EXERCISE OBJECTIVE: Every record has to be written out exactly, with no line missing.

SOURCE MATERIAL:
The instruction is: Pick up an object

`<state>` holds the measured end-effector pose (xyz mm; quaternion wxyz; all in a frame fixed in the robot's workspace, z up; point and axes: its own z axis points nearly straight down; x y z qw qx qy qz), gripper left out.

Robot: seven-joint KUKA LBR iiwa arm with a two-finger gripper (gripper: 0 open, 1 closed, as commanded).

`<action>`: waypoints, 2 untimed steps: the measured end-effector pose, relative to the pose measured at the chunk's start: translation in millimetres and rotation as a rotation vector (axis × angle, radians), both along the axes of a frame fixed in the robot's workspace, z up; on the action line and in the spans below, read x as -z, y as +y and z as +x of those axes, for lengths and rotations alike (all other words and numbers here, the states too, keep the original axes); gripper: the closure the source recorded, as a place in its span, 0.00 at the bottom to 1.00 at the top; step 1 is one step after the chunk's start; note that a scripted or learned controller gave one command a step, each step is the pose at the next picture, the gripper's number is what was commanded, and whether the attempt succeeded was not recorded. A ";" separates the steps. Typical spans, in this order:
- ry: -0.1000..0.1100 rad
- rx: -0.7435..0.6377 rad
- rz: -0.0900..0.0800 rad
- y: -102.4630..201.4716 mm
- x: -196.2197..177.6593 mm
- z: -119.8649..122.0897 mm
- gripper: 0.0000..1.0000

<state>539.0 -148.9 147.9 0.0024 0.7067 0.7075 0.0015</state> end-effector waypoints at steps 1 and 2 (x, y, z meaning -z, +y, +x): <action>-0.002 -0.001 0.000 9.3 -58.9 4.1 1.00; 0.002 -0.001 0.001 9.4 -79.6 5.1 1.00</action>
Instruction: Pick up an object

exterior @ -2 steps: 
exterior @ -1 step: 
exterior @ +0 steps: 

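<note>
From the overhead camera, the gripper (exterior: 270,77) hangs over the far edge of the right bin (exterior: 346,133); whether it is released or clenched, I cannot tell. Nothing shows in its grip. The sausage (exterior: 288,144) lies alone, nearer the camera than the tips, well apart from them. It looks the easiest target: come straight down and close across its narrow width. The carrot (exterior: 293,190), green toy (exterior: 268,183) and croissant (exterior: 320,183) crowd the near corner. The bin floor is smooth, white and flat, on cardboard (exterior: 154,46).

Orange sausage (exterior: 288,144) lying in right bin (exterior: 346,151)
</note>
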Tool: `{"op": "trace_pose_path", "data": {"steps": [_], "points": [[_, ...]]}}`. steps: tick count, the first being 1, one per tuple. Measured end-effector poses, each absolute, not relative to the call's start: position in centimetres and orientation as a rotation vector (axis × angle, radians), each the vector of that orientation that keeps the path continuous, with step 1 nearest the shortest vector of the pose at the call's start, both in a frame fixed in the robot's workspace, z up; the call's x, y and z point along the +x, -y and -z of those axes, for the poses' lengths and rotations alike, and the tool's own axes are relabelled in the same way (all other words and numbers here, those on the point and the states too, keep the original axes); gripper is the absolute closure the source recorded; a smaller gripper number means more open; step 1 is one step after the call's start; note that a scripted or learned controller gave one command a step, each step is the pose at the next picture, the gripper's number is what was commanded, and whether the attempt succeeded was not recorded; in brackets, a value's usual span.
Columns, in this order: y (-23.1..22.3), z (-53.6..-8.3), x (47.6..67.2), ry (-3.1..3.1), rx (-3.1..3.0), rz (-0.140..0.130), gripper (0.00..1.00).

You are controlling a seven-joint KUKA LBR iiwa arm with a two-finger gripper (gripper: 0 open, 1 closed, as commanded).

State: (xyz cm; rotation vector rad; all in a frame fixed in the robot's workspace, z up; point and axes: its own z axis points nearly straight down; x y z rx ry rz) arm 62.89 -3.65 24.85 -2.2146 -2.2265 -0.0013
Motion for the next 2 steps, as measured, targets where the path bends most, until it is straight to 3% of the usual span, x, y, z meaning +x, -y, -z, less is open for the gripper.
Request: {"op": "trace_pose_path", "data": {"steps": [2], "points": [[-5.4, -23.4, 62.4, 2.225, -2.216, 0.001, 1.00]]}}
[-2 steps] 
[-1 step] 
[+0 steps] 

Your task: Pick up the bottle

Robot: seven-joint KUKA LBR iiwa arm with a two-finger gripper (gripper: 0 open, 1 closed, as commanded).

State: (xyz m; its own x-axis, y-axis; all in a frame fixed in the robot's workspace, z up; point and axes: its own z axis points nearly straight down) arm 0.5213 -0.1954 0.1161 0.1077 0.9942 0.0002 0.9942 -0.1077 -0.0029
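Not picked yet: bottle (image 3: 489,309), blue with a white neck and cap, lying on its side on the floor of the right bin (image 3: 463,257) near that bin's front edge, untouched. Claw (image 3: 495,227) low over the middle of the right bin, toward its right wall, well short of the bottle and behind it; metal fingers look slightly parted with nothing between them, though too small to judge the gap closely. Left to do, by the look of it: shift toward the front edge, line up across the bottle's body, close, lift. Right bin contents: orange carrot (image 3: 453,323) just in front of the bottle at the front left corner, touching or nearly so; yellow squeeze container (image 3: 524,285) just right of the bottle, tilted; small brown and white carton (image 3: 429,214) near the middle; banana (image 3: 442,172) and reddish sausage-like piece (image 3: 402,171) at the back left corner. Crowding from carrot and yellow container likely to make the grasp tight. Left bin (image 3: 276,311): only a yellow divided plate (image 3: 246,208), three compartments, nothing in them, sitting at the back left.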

TASK RESPONSE:
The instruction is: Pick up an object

`<state>` holds the measured end-effector pose (xyz mm; quaternion wxyz; all in a frame fixed in the robot's workspace, z up; point and axes: its own z axis points nearly straight down; x y z qw qx qy qz), gripper left out.

Robot: seven-joint KUKA LBR iiwa arm with a two-finger gripper (gripper: 0 open, 1 closed, as commanded).

`<action>`: waypoints, 2 untimed steps: the measured end-effector pose, relative to the pose measured at the chunk's start: translation in millimetres and rotation as a rotation vector (axis × angle, radians), both along the axes of a frame fixed in the robot's workspace, z up; on the action line and in the spans below, read x as -z, y as +y and z as +x of those axes, for lengths and rotations alike (all other words and numbers here, the states too, keep the original axes); gripper: the closure the source recorded, as a place in its span, 0.00 at the bottom to 1.00 at the top; step 1 is one step after the chunk's start; note that a scripted or learned controller gave one command a step, each step is the pose at the next picture, the gripper's number is what was commanded, and whether the attempt succeeded was not recorded. A ";" separates the steps. Typical spans, in this order:
- ry: -0.1000..0.1100 rad
- rx: -0.7435..0.6377 rad
- rz: -0.0900..0.0800 rad
- y: -102.4630..201.4716 mm
- x: -196.2197..177.6593 mm
- z: -119.8649..122.0897 mm
- gripper: 0.0000..1.0000

<state>539.0 -148.9 147.9 0.0024 0.7067 0.7075 0.0015</state> end-effector waypoints at steps 1 and 2 (x, y, z meaning -z, +y, +x): <action>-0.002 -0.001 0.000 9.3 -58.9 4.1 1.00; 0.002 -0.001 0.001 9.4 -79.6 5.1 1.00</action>
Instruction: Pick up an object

exterior @ -2 steps: 
exterior @ -1 step: 
exterior @ +0 steps: 

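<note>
From the overhead camera, the gripper (exterior: 270,77) hangs over the far edge of the right bin (exterior: 346,133); whether it is released or clenched, I cannot tell. Nothing shows in its grip. The sausage (exterior: 288,144) lies alone, nearer the camera than the tips, well apart from them. It looks the easiest target: come straight down and close across its narrow width. The carrot (exterior: 293,190), green toy (exterior: 268,183) and croissant (exterior: 320,183) crowd the near corner. The bin floor is smooth, white and flat, on cardboard (exterior: 154,46).

Orange sausage (exterior: 288,144) lying in right bin (exterior: 346,151)
</note>
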Tool: `{"op": "trace_pose_path", "data": {"steps": [_], "points": [[_, ...]]}}`. steps: tick count, the first being 1, one per tuple. Measured end-effector poses, each absolute, not relative to the call's start: position in centimetres and orientation as a rotation vector (axis × angle, radians), each the vector of that orientation that keeps the path continuous, with step 1 nearest the shortest vector of the pose at the call's start, both in a frame fixed in the robot's workspace, z up; the call's x, y and z point along the +x, -y and -z of those axes, for the poses' lengths and rotations alike, and the tool's own axes are relabelled in the same way (all other words and numbers here, those on the point and the states too, keep the original axes); gripper is the absolute closure the source recorded; a smaller gripper number means more open; step 1 is one step after the call's start; note that a scripted or learned controller gave one command a step, each step is the pose at the next picture, the gripper's number is what was commanded, and whether the attempt succeeded was not recorded; in brackets, a value's usual span.
Columns, in this order: y (-23.1..22.3), z (-53.6..-8.3), x (47.6..67.2), ry (-3.1..3.1), rx (-3.1..3.0), rz (-0.140..0.130), gripper (0.00..1.00).

You are controlling a seven-joint KUKA LBR iiwa arm with a two-finger gripper (gripper: 0 open, 1 closed, as commanded).

State: (xyz cm; rotation vector rad; all in a frame fixed in the robot's workspace, z up; point and axes: its own z axis points nearly straight down; x y z rx ry rz) arm 62.89 -3.65 24.85 -2.2146 -2.2265 -0.0013
Motion for the next 2 steps, as measured, targets where the path bends most, until it is straight to 3% of the usual span, x, y, z meaning +x, -y, -z, less is open for the gripper.
Request: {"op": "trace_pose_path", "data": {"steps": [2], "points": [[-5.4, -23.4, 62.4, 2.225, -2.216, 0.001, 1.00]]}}
[-2 steps] 
[-1 step] 
[+0 steps] 

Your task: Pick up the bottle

Robot: seven-joint KUKA LBR iiwa arm with a two-finger gripper (gripper: 0 open, 1 closed, as commanded).

State: (xyz m; its own x-axis, y-axis; all in a frame fixed in the robot's workspace, z up; point and axes: its own z axis points nearly straight down) arm 0.5213 -0.1954 0.1161 0.1077 0.9942 0.0002 0.9942 -0.1077 -0.0029
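Not picked yet: bottle (image 3: 489,309), blue with a white neck and cap, lying on its side on the floor of the right bin (image 3: 463,257) near that bin's front edge, untouched. Claw (image 3: 495,227) low over the middle of the right bin, toward its right wall, well short of the bottle and behind it; metal fingers look slightly parted with nothing between them, though too small to judge the gap closely. Left to do, by the look of it: shift toward the front edge, line up across the bottle's body, close, lift. Right bin contents: orange carrot (image 3: 453,323) just in front of the bottle at the front left corner, touching or nearly so; yellow squeeze container (image 3: 524,285) just right of the bottle, tilted; small brown and white carton (image 3: 429,214) near the middle; banana (image 3: 442,172) and reddish sausage-like piece (image 3: 402,171) at the back left corner. Crowding from carrot and yellow container likely to make the grasp tight. Left bin (image 3: 276,311): only a yellow divided plate (image 3: 246,208), three compartments, nothing in them, sitting at the back left.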

Now the exercise is complete.